• Work to be completed
Where in the listing does the string "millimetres" appear? Copy every line that holds it.

• Extracted data
++++++++++++++++++++

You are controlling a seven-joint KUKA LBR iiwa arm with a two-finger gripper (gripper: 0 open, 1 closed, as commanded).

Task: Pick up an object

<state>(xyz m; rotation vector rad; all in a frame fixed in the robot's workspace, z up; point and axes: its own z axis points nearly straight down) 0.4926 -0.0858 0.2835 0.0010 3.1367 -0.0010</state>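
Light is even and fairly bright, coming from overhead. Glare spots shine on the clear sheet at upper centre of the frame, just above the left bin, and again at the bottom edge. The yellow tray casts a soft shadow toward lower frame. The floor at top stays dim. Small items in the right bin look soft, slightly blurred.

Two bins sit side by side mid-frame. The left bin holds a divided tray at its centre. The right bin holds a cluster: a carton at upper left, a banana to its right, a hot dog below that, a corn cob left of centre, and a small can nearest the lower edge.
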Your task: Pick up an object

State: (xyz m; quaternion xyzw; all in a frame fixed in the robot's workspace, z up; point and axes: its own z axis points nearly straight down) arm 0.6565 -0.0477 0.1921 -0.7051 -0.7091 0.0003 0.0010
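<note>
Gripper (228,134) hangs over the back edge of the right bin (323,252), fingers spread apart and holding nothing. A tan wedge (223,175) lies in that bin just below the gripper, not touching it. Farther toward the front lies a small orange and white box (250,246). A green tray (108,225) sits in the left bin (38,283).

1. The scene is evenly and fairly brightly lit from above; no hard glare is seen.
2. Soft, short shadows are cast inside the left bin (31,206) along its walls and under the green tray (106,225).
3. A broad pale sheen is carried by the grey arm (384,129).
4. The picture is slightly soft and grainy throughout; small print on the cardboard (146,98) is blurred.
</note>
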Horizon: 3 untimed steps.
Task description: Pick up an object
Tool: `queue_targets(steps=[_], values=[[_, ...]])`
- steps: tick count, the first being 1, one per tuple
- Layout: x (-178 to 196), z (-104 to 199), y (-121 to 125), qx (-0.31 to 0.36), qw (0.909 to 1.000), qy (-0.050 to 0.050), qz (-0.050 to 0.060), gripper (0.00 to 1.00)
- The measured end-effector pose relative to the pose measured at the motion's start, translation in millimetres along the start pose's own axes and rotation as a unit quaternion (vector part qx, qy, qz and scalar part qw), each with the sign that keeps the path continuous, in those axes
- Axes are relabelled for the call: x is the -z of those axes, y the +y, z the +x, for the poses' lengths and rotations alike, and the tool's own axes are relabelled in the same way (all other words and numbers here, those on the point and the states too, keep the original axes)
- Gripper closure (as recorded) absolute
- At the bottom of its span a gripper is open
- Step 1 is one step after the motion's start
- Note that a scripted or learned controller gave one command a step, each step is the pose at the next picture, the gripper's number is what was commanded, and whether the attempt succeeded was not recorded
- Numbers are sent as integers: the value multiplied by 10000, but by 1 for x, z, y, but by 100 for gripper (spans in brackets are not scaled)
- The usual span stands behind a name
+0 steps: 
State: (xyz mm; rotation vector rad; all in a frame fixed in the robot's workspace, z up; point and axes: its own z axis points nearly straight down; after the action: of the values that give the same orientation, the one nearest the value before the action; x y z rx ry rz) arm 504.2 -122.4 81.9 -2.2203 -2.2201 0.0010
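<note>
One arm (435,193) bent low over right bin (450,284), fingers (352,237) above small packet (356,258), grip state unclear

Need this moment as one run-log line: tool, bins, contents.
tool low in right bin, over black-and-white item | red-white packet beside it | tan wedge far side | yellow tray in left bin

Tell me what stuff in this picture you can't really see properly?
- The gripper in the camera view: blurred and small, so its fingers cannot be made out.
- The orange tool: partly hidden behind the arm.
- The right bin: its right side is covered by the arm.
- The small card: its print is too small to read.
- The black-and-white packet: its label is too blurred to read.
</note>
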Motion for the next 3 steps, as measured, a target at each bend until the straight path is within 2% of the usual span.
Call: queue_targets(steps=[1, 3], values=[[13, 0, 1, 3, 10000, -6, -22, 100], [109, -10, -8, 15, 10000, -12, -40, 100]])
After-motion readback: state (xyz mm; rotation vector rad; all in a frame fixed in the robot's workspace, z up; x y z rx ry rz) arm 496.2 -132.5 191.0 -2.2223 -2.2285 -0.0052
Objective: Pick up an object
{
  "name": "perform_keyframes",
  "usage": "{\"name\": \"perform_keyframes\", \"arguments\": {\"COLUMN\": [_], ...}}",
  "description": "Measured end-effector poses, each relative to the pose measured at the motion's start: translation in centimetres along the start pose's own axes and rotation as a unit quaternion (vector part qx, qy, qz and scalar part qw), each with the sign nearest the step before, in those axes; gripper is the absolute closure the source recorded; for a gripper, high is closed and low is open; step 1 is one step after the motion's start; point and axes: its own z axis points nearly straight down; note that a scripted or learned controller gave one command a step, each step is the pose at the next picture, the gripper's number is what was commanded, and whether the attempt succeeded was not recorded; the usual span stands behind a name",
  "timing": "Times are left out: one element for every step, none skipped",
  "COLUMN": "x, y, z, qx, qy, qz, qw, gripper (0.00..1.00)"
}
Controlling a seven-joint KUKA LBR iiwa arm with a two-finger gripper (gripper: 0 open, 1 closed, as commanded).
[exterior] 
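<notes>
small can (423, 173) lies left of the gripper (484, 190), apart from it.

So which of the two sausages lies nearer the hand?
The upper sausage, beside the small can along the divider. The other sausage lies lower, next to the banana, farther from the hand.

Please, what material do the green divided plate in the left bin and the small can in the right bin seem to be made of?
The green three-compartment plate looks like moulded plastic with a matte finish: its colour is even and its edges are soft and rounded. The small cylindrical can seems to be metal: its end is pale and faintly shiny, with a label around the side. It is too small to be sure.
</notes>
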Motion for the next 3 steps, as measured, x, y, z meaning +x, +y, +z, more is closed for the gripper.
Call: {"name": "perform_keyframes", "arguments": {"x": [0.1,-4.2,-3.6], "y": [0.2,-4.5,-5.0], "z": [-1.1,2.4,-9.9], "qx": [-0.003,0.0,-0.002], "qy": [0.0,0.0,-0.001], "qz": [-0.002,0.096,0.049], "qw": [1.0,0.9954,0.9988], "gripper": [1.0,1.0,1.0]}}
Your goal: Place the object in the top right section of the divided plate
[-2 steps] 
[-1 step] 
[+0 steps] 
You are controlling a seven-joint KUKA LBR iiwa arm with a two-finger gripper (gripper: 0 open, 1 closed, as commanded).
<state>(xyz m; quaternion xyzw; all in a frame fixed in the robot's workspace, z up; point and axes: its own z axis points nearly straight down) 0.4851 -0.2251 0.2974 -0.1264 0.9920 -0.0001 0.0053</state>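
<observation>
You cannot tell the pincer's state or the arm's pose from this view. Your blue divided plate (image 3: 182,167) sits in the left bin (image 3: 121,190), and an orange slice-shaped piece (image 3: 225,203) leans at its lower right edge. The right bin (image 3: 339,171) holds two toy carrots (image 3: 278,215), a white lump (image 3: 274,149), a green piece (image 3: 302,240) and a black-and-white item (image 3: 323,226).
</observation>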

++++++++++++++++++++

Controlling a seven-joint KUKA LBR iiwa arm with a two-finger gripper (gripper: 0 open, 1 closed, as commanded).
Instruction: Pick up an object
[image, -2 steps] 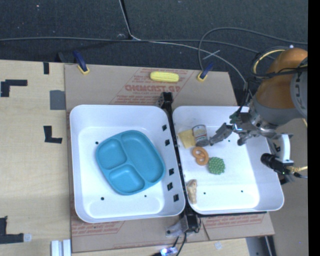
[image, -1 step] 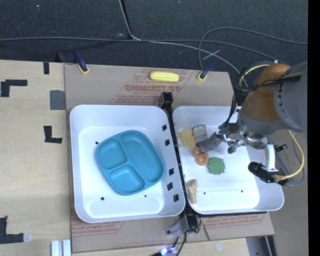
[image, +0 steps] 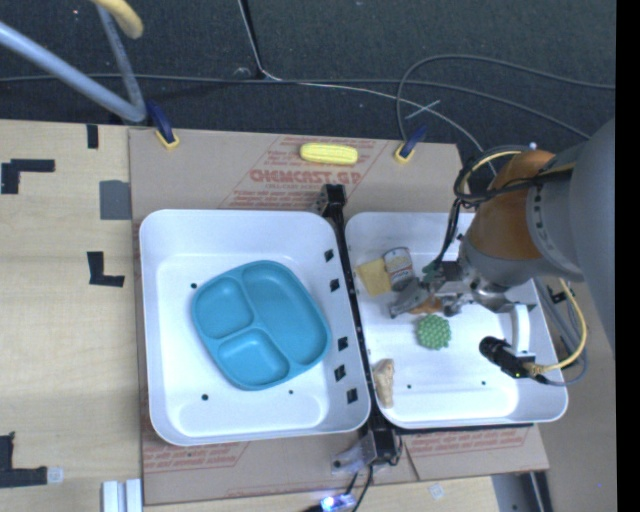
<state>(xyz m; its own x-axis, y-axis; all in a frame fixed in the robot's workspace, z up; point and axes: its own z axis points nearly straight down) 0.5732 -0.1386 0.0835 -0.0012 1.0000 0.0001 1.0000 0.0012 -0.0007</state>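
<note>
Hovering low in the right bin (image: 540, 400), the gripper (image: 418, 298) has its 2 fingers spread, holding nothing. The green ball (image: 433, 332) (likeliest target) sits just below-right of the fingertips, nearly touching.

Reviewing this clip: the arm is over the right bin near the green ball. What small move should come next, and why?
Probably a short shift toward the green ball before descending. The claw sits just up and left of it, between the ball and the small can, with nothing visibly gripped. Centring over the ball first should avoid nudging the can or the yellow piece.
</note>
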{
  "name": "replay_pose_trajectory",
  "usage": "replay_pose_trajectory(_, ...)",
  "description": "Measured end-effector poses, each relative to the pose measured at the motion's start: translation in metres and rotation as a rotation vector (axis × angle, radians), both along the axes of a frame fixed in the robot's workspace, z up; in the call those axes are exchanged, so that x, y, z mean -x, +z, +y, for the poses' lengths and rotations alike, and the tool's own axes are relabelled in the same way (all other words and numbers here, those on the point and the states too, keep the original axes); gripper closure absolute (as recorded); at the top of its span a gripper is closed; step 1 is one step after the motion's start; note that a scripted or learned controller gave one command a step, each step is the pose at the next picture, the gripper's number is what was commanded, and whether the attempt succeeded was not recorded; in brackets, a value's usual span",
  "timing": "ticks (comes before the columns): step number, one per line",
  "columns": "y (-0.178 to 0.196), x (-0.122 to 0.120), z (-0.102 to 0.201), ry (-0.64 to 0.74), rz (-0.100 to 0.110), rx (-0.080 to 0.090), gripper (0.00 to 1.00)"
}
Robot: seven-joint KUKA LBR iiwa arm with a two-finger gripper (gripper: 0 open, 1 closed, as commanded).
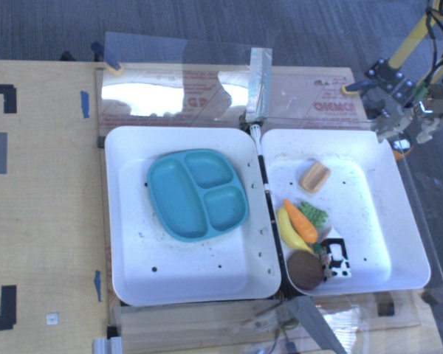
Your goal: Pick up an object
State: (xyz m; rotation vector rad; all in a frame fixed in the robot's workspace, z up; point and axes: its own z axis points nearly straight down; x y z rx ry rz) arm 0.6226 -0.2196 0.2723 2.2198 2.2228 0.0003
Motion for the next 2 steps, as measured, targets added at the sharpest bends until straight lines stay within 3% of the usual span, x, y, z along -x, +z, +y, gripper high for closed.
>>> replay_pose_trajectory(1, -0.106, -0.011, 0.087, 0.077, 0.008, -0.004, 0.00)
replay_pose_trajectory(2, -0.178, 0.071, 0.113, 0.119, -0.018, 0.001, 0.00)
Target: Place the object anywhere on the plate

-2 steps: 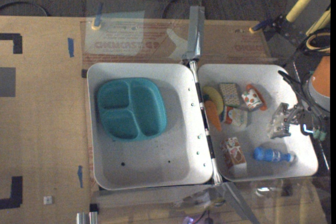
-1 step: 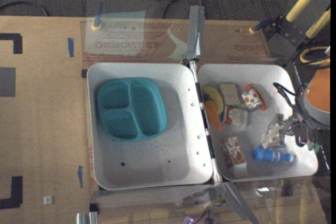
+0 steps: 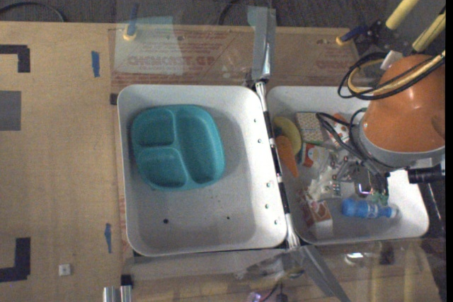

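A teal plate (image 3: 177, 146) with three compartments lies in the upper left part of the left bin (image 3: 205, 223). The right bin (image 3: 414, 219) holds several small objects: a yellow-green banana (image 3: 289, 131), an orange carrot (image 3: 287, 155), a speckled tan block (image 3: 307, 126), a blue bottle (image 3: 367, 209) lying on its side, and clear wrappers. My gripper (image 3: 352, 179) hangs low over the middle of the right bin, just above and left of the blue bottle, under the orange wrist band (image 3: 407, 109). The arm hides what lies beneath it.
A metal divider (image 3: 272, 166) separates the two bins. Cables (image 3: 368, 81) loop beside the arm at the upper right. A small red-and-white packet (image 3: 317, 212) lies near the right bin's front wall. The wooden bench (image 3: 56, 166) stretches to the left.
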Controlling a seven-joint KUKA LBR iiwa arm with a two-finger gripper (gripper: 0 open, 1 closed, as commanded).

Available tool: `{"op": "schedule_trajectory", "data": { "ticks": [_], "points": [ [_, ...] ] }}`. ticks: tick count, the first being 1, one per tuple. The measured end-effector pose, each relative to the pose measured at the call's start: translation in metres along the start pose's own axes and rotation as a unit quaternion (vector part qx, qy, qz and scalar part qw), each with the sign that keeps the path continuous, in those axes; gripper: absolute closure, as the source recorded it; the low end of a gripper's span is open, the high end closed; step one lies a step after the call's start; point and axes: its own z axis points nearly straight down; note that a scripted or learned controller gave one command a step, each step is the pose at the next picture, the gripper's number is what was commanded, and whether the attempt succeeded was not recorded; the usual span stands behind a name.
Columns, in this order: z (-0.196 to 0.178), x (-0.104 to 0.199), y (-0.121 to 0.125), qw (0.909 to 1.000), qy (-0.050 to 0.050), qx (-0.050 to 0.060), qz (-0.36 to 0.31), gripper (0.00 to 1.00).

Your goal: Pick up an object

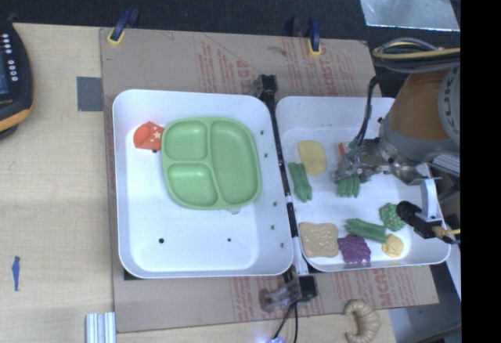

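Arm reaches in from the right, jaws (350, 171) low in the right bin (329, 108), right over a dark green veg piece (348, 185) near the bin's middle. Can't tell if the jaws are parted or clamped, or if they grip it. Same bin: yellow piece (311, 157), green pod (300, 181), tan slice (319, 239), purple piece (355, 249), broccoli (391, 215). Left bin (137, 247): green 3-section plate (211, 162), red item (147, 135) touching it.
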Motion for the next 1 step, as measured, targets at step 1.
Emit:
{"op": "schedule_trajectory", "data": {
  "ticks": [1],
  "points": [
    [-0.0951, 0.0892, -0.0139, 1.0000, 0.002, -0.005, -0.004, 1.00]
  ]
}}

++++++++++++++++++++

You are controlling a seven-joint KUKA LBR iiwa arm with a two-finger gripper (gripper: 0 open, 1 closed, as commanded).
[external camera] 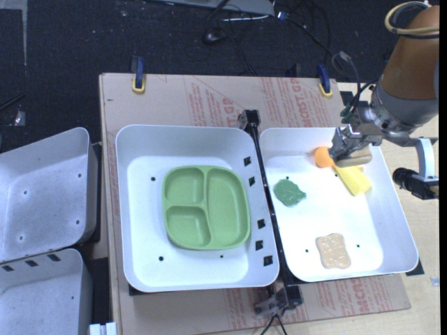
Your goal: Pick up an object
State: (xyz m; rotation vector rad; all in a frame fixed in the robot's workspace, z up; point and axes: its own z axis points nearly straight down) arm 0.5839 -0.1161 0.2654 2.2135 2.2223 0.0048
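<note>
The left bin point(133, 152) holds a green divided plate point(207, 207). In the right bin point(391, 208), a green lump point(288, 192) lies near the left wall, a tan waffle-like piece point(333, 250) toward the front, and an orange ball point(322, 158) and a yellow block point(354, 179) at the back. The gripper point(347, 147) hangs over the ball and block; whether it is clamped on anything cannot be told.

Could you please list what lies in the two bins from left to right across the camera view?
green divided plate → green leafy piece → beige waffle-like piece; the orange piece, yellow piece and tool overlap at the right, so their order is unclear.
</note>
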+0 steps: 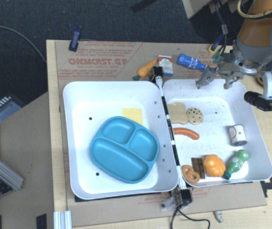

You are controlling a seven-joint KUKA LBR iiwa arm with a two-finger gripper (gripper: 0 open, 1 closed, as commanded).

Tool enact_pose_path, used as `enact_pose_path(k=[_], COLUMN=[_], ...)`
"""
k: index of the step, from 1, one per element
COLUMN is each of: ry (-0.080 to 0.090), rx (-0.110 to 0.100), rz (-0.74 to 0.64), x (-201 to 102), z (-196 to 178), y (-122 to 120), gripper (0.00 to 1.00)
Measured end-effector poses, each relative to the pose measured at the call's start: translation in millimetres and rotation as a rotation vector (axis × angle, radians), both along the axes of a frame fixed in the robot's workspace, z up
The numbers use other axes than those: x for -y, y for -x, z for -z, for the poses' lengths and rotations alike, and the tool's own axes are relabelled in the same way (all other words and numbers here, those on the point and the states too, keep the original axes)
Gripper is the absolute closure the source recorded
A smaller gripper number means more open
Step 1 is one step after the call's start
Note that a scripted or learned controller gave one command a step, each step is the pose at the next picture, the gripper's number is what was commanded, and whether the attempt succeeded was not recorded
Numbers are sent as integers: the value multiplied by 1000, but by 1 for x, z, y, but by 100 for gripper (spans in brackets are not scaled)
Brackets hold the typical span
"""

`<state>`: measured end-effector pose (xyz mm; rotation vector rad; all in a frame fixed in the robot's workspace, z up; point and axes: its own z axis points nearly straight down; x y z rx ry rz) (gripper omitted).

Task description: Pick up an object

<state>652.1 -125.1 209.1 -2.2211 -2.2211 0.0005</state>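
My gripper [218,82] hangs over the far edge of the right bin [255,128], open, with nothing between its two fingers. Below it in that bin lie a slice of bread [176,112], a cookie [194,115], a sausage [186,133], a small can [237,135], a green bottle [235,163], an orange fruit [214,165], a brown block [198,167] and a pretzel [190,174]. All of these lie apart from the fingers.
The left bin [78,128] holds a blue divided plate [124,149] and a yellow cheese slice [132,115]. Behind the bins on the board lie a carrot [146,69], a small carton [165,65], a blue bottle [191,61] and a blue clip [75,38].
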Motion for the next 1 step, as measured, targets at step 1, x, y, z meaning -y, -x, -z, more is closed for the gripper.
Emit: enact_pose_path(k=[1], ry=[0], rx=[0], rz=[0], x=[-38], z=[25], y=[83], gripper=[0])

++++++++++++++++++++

• Task answer
- The measured end-effector pose relative to the pose measured at the motion's start, translation in millimetres along the start pose's own axes and rotation as a unit quaternion (vector part qx, qy, qz and scalar part qw), each with the sign that keeps the path continuous, in those axes
Measured end-effector poses, each relative to the pose measured at the call's start: translation in millimetres and rotation as a rotation vector (axis × angle, radians), both along the axes of a frame fixed in the robot's workspace, z up

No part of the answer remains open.